Besides, airflow meters and revolution sensors can be installed in air ducts and fans, respectively to continuously monitor ventilation conditions. To ensure the sustainability of the system, the airflow of a room should be regulated proportionally to its number of occupants. Kurihara et al. (2016) have demonstrated a cost-effective way of monitoring and regulating in-door pressure. Their design utilises a single low-cost aeration fan to act as both a sensor and an actuator. When the indoor-outdoor air pressure difference has exceeded a certain threshold, the fan will act like a windmill and start spinning. Such an action will cause the fan to generate electricity which triggers the fan circuitry to turn on and keep the air pressure difference within a desirable range. Controlling air pressure in confined workspaces is crucial in containing highly contagious respiratory droplets.

Shifting Utility Demand under COVID-19

As more people are required to work or study from home due to the pandemic, demands have been shifted from commercial districts toward residential districts. This makes load shifting even more critical as residential districts often, by design, have comparatively lower energy reserve margins. Ali et al. (2019) have performed a simulation study on the effect of load shifting in Australia’s residential areas. According to their research, Australia’s energy demands can be accomplished with its renewable energy sources by shifting the utilisation window of electric water boilers in residential areas by as little as an hour. With Utility 4.0 systems, utility prices will be adjusted dynamically. Smart appliances will intelligently pick the right time to turn on to reduce the overall cost and ultimately yield a more stable system (Elham and Shahram 2017).

Conclusion

Existing challenges in the industry, together with new challenges due to the adoption of modern i4.0 concepts and technologies in their day-to-day businesses, have been discussed. Their corresponding solutions proposed in the literature in recent years have been reviewed. From there, several fundamental research gaps and business opportunities have been identified.
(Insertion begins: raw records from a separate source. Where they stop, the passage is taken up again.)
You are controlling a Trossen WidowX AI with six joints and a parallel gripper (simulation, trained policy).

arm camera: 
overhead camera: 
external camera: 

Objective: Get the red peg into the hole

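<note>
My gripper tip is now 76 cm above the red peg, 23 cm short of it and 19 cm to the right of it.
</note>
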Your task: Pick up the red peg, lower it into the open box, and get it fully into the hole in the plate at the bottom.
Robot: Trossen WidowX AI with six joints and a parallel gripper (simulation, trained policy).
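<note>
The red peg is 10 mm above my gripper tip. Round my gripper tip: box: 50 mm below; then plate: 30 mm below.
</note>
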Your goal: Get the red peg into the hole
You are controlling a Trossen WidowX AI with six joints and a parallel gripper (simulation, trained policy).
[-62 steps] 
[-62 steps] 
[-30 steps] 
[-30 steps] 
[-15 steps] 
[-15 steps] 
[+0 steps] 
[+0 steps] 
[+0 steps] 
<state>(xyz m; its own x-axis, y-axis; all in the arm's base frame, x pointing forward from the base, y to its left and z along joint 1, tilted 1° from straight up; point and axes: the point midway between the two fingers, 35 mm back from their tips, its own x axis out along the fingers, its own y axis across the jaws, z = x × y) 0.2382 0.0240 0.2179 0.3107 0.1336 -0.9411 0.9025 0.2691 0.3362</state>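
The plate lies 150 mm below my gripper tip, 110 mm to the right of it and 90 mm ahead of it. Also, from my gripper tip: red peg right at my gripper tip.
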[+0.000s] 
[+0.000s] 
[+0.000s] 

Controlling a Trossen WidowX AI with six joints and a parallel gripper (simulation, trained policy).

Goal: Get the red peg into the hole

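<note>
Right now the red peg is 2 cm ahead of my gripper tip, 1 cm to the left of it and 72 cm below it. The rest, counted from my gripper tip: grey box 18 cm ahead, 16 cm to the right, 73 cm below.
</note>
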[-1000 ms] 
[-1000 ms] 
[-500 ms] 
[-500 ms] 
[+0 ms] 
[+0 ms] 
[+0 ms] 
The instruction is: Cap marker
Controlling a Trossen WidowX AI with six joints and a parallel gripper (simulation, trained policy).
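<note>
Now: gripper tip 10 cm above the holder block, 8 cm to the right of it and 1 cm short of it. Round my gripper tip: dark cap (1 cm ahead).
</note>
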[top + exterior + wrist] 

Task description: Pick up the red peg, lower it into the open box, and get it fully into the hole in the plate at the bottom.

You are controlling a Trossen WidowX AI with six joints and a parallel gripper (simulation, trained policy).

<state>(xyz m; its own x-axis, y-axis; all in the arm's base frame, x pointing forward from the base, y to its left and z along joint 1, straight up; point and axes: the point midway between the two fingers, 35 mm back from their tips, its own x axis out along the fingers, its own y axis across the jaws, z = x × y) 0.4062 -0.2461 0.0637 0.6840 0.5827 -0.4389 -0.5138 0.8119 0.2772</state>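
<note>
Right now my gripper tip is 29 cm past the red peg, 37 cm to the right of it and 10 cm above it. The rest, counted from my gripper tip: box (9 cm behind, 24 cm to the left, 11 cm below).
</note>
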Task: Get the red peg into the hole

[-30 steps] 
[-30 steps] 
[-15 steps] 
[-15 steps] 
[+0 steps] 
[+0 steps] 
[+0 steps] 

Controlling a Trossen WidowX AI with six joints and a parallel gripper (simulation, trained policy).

Several emerging demands in the utility sector due to the outbreak of COVID-19 have also been identified and practical solutions have been introduced. It is argued that Utility 4.0 technologies are not disrupting but instead are transforming the job market in the utility sector. While vocational jobs could become obsolete with the further adoption of intelligent systems, the complexity of these new systems has generated new job opportunities for establishing, maintaining, and futureproofing them. In general, the utility sector is highly applicable for digitalisation as it involves extensive physical assets that continuously generate valuable data. However, apart from direct data usage in production control in the upstream, such as power plants and oil refineries, and in fault detections in the midstream, which covers the transmission and distribution networks, there is a lack of any business case to involve the massive volume of end-users. Opening the proprietary utility networks to the public can bring economic benefits, while at the same time introduce new technical issues such as security and system integrity. Advanced sensing technologies and intelligent control mechanisms in Utility 4.0 systems can facilitate coordination among users with heterogenous equipment and needs. AI can be used under human supervision to process big data collected from utility assets and support better decision making. However, privacy and ethical issues must be appropriately addressed whenever personal data is involved. Utility 4.0 technologies can shape a utility company to become more lean and agile, which is essential for it to maintain its competitiveness for the post-pandemic era and what is likely to be a very challenging future.